At an elevation of over 4,000 feet, Lake Tear of the Clouds is the highest lake in the state of New York, a source of the Hudson River, and one of the most inconvenient places one could be upon discovering they need to be sworn in as the next President of the United States.
Yet this pristine pond high in the Adirondacks is exactly where then Vice President Theodore Roosevelt was on September 12, 1901, having lunch with his family near the summit of New York’s tallest mountain, Mount Marcy, when a messenger came with the news: President William McKinley’s condition had taken a turn for the worse, and he was expected to die.
McKinley had been shot several days earlier by an anarchist while attending an event in Buffalo, New York. Roosevelt rushed to Buffalo to be with the McKinley, but doctors expected the president to make a full recovery, and Roosevelt was told to resume his vacation, so headed for the Adirondacks. There in the mountains, 50 miles from the closest railroad and 10 miles from the nearest telephone, Roosevelt was told McKinley’s condition had worsened.
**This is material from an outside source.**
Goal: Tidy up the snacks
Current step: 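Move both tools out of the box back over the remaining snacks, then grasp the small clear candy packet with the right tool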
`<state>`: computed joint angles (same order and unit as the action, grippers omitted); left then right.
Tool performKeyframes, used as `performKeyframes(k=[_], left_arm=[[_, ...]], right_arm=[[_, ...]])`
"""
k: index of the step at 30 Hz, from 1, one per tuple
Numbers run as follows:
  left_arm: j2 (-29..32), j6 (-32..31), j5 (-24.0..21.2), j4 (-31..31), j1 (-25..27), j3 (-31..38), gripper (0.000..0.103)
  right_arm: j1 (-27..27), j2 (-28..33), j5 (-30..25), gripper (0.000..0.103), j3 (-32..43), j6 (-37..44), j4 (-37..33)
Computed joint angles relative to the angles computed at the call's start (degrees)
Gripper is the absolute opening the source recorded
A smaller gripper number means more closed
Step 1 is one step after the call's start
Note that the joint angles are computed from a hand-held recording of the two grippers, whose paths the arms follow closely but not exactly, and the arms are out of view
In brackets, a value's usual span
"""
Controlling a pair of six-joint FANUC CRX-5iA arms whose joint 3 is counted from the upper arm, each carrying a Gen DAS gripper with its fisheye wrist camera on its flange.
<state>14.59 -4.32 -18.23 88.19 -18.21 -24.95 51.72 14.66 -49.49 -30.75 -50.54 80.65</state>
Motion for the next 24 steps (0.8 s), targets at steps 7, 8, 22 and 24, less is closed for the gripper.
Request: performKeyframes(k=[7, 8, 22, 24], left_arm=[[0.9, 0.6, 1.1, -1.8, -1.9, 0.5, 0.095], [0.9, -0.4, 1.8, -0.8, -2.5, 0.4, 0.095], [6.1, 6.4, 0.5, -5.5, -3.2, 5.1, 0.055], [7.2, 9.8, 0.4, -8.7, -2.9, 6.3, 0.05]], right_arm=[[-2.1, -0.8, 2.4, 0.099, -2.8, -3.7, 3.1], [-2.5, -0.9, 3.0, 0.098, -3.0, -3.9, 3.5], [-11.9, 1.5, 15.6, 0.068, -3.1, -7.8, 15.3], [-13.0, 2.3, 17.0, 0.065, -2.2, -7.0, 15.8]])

Age 42 at the time, he began his hurried journey back to civilization to fulfill his constitutional duty.
At the nearest cottage, another message was delivered: “Come at once.” Roosevelt descended the peak — a tough hike in the best of conditions — in record time, arriving at the Tahawus Club where he was staying, an old cabin now part of an abandoned ghost town. Around 10:30 at night he climbed onto a one-seated stagecoach and embarked on the 40-mile ride through the Adirondacks to the North Creek railroad station.
Good old Teddy made the midnight ride along the slippery mountain road — which would normally take about seven hours — at such a rapid and exhausting pace, he had to stop to change horses and drivers three times. Roosevelt arrived at the train station shortly before dawn, where his secretary delivered a telegram announcing that McKinley had died.
Roosevelt took the fastest train the remaining miles to the city, arriving in Buffalo shortly after 1:30 PM on September 13th, where he became the 26th President of the United States.
Once a narrow road through the mountain range, the 40-mile historic route is now part of Route 28N, a scenic highway, dubbed the Roosevelt-Marcy Trail. Mount Marcy and Lake Tear of the Clouds are located in the town of Keene in Essex County in northern New York.
As president, Teddy Roosevelt, who worked to protect the Hudson River as Governor of New York, would help preserve over 200,000 acres of wilderness as the first national parks and forests in the country. It’s a small part of his great legacy, and fitting, considering how his presidency began.